With that growth comes more state dollars to help meet the needs of those students.

On Dec. 1, all Hoosier school districts provided the Indiana Department of Education with a count of how many students they have enrolled in special education programs. Funding for the remainder of the year is based on the Dec. 1 count.

Mika Ahlbrand, director of special education for Seymour, reported last week the corporation has a total of 907 students with special needs, including emotional disabilities, autism, learning disabilities, speech, hearing and vision impairments and others.

That’s 49 more students than in 2015, meaning the district will receive $131,750 more, for a total of $2,775,100 in state funding for special education.

Since 2012, Seymour has had a total increase of 295 students in special education, resulting in a total funding increase of $921,288 in five years.

“Our students with autism have shown the biggest growth over the last four or five years with 20 students more than we were in 2012,” she said.

She attributes the growth to the success of programs such as SOAR at Emerson Elementary and BEST at Seymour-Redding Elementary, which support students with autism.

“I also think we have very well-educated parents that ask for that testing,” she said of identifying special needs students. “We get a lot of parent requests.”

The only decrease the corporation saw was in the number of special education preschool students because of the termination of the Seymour GRADS Preschool program, Ahlbrand said.

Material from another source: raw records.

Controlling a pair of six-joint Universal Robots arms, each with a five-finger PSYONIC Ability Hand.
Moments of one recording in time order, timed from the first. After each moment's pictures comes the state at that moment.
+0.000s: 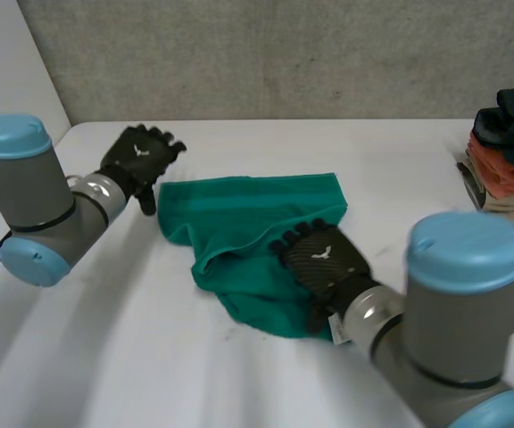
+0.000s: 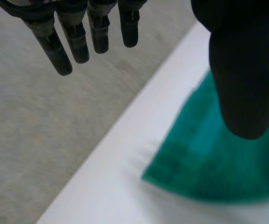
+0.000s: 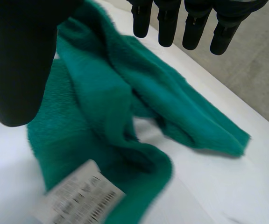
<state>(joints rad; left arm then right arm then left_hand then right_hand) 4.43 -2.20 -1.22 3.27 -1.31 3.72 2.24 -1.20 1.64 -0.07 1.51 2.79 0.23 0.24 0.24 0.24 0.07 0.22 0.21 0.21 0.21 0.04</state>
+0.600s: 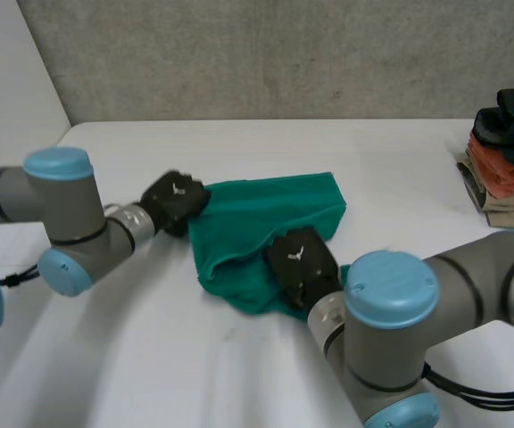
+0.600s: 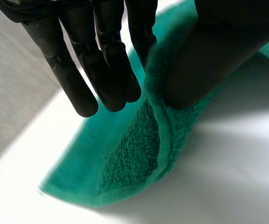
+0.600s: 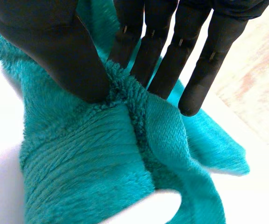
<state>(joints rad) 4.41 -2.43 -1.07 3.20 -1.15 3.74 2.32 -0.97 1.56 -0.35 1.63 2.73 1.13 1.19 1.19 1.20 0.98 1.08 1.17 1.17 1.19 0.96</state>
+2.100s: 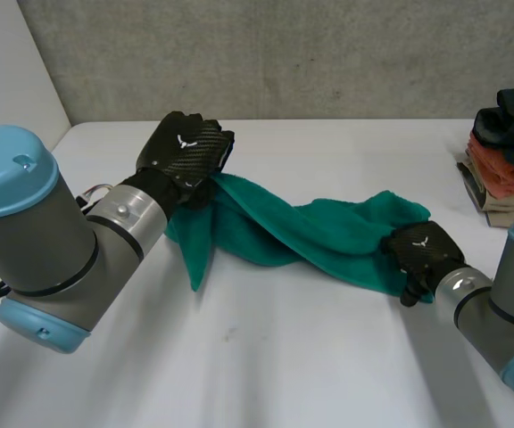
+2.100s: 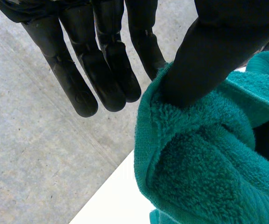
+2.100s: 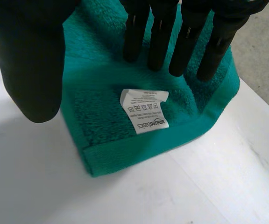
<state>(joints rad) 4.18 -1.88 -1.50 3.41 -1.41 3.54 1.80 -1.11 1.77 -0.24 1.38 2.59 1.13 1.20 1.19 1.20 0.98 0.51 0.50 0.51 0.52 0.35</state>
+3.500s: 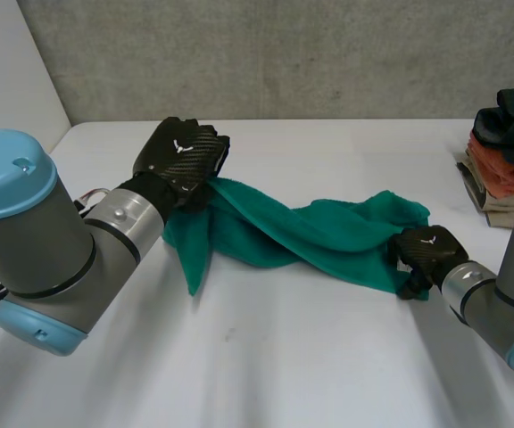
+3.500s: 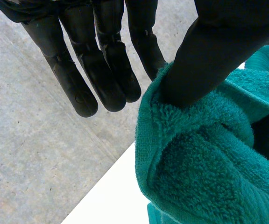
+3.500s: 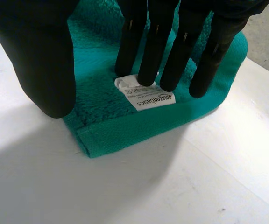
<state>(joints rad) 4.20 -1.88 -1.52 3.41 -1.40 3.54 1.74 -1.02 1.69 -0.21 1.33 2.73 1.13 1.20 1.19 1.20 0.98 0.71 0.71 0.71 0.71 0.53</state>
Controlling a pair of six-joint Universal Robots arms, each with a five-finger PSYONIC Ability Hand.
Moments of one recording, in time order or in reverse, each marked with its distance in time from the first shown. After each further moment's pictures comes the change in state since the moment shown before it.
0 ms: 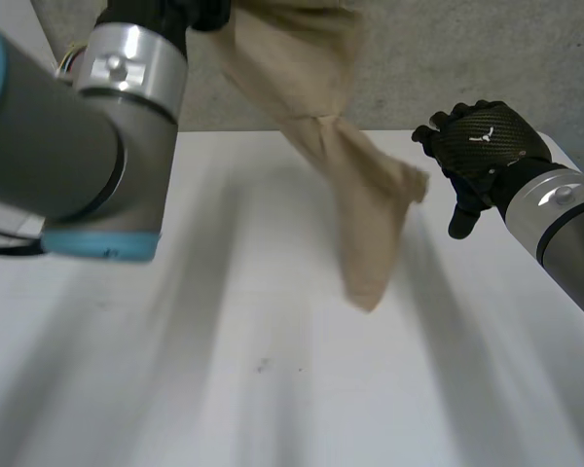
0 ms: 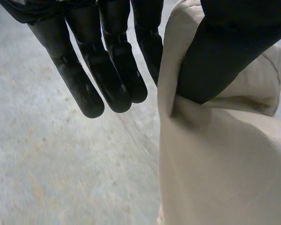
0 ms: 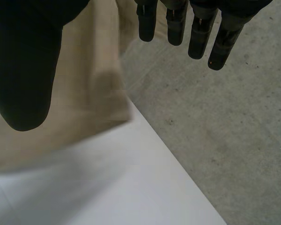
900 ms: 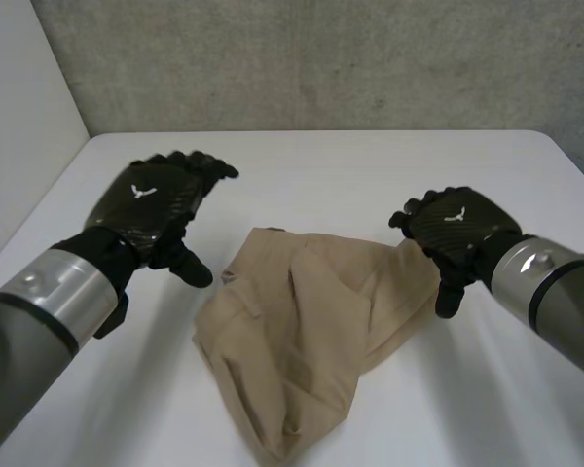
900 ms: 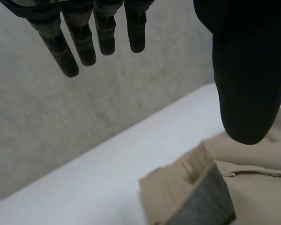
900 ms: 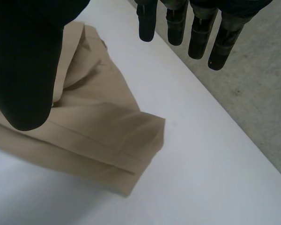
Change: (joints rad) left arm 0.195 0.354 -0.644 -0.389 0.321 -0.189; right arm 0.013 0.010 0.116 0.136 -0.062 -0.004; left_hand -0.847 -0.939 -0.925 -0.944 -0.870; right_hand 0.000 0.000 0.000 0.000 0.000
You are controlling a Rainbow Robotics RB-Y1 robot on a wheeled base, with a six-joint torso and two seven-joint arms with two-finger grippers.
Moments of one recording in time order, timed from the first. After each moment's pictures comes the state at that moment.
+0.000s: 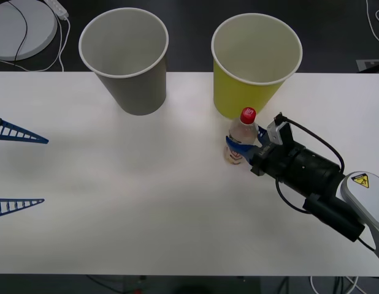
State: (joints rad) right arm -0.08 -0.56 0.30 -1.63 1.25 -0.40 -0.01; left arm 0.17 1.12 0.35 -1.87 -1.12 -1.37 0.04
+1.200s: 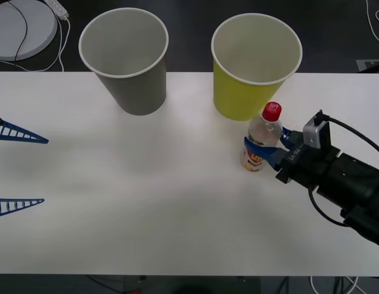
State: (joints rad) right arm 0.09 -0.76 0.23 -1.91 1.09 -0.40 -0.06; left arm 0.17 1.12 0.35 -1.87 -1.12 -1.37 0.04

That resulted in a drop of nine students this year and a loss of $24,750 in special education funding; however, the district continues to serve 60 special needs preschool students in other programs.

Ahlbrand said the enrollment numbers show growth of between 30 and 50 special education students in each school building over a 5-year period, except Cortland, which hasn’t seen an increase since 2014.

Seymour-Redding and Seymour-Jackson elementaries have seen the most growth in special education with 49 more students identified than they had in 2012.

Seymour Community School Corp. also provides special education services to students attending non-public schools in the area, and has seen that enrollment more than double in five years with a total increase of 58 students, Ahlbrand said.

Besides state funding, school districts receive federal special education dollars too, which are allocated by the state in the form of grants. That money is used to pay for professional development for special education teachers and staff, supplies, salaries and benefits.

For 2016, Seymour received $1,096,621 in federal special education grant funding, an increase of $68,345 total from the previous year. The district will apply for a total of $1,140,718 for 2017.